KittenofChaos wrote:
Maybe it is just me, but those battles are still in Eastern Europe and not France, England, Scandanavia or the Iberian Peninsular.
The problem with this "what if" is whether it assumes the Mongols give up their other military campaigns and go all out on Europe...as it was their conquest in actuality was mainly centered in Ukraine and influenced strongly Eastern Europe and Russia.
At the time, there really was no such thing as Eastern or Western Europe. First of all, Europeans didn't yet call themselves Europeans, they called themselves Christians and Europe was Christendom. The core of Christendom was somewhere between Rome and the Holy Roman Empire. In medieval times the difference in the level of social and economic development between Western Europe and Poland or Hungary was far less than it is today, and in some instances the eastern kingdoms managed to achieve a par level of wealth with their Western brethren. In some important military categories the east was seen to be more developed than the West at the time. The concept of "Eastern Europe" (meaning a less developed extension of the West) was born in the 18th century as the mega-empires (Russia, Austria, Prussia) began to swallow up the old medieval kingdoms of Central Europe. In the 17th century an independent Transylvania took part in the Thirty Years War as an equal partner with the Palitinate, Bohemia, Denmark and Sweden but by the 18th century Transylvania was relegated to Habsburg internal affairs; by the 19th an Irish novelist was writing about Transylvania like it was in deepest darkest Africa. Western ascendancy really derives from the era of the Age of Exploration and the discovery of the Americas.
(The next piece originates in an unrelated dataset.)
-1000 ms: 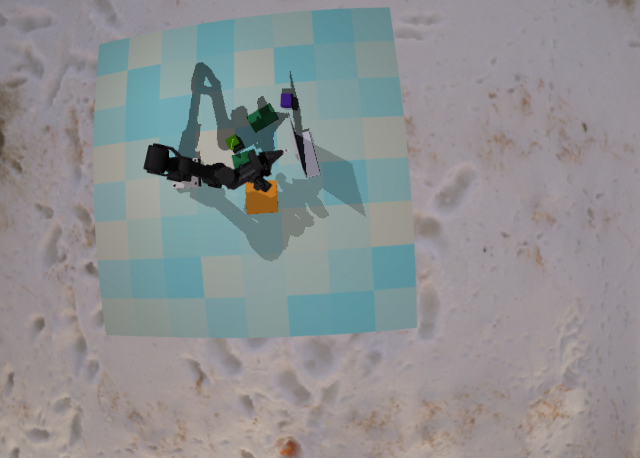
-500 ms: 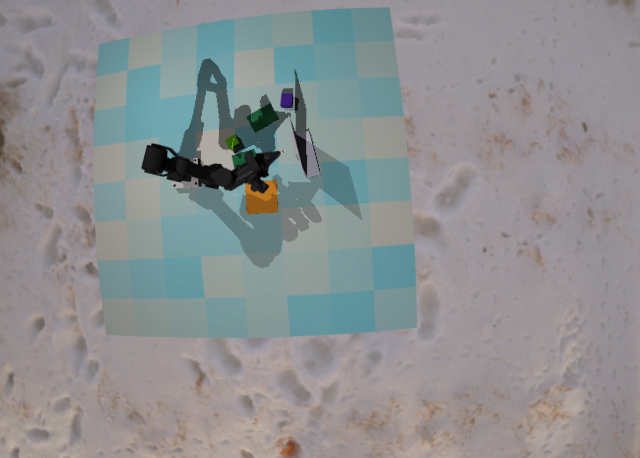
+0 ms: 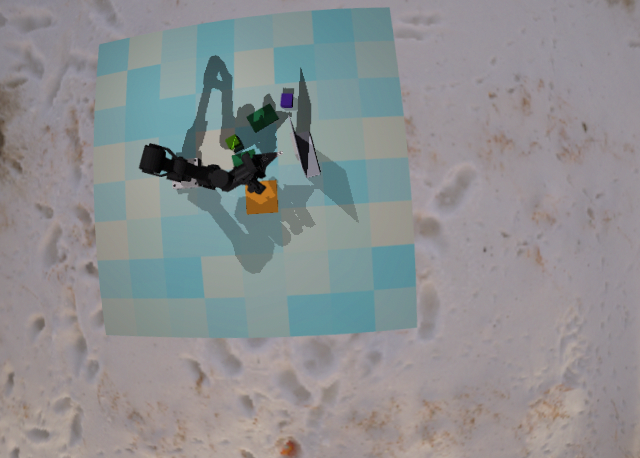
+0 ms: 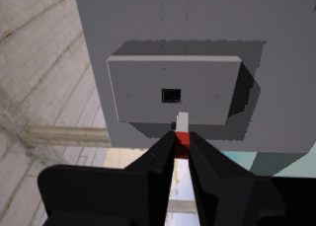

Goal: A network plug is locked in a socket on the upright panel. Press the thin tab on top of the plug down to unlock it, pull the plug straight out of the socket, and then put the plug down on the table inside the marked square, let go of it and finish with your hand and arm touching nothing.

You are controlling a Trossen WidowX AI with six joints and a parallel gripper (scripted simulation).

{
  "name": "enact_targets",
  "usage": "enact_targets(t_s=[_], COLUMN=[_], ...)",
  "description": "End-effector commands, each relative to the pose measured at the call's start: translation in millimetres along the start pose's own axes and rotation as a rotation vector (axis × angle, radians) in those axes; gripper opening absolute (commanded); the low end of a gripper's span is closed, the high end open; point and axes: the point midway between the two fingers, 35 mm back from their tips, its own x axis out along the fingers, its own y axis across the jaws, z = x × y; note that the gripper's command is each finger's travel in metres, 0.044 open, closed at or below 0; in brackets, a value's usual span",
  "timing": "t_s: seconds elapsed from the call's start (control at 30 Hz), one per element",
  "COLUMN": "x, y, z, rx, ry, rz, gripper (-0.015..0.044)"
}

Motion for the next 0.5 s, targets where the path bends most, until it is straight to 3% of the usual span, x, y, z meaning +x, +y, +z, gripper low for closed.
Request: enact_targets(t_s=[0.0,0.47], x=[-3.1,-10.3], y=[2.5,0.1], z=[-1.1,-1.6], rx=[-0.006,0.000], ry=[0.003,0.000], rz=[0.007,-0.001], gripper=[0.0000,0.0000])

Secondly, while we don't really know the Mongols' intentions in 1241, the likely reason they stopped - initially - in the Hungarian Plain was exactly that - that it was a plain. The Mongols relied on horses, and an army of horses need lots of flat grasslands. Hungary is in the Carpathian Basin, an easily defended region that would support an army of horses well. By destroying Poland and Bohemia to the north of Hungary, the Mongols ominously left open a door on the northern European plain that stretches all the way to France and the Atlantic north of the Alps. Again, with the destruction of the Polish-German army at Legnica, most historians today agree there was no possible combination of forces in the West at the time capable of stopping the Mongols. As Klazlo mentioned the Hungarians had successfully marauded in the West in the late 9th and early 10th centuries (reaching Paris and even Iberia) until being stopped at Lechfeld/Augsburg in 955, but the Mongols were a far more sophisticated enemy with siege machines and fortifications experts from across Asia. Maybe the Mongols stopped in Hungary to regroup, maybe they were concerned about their southern (Islamic) flank, maybe they thought their supply lines too lengthy; in any event there is no reputable historian today claiming that the Mongols stopped because they were intimidated by the West's military prowess.
I know it's hard to imagine a time when the West wasn't the premier military and economic power but the fact is its power is relatively recent in origin. The West's military power of the 19th century was unchallengable, but the West's military power in the 13th century was negligible at best.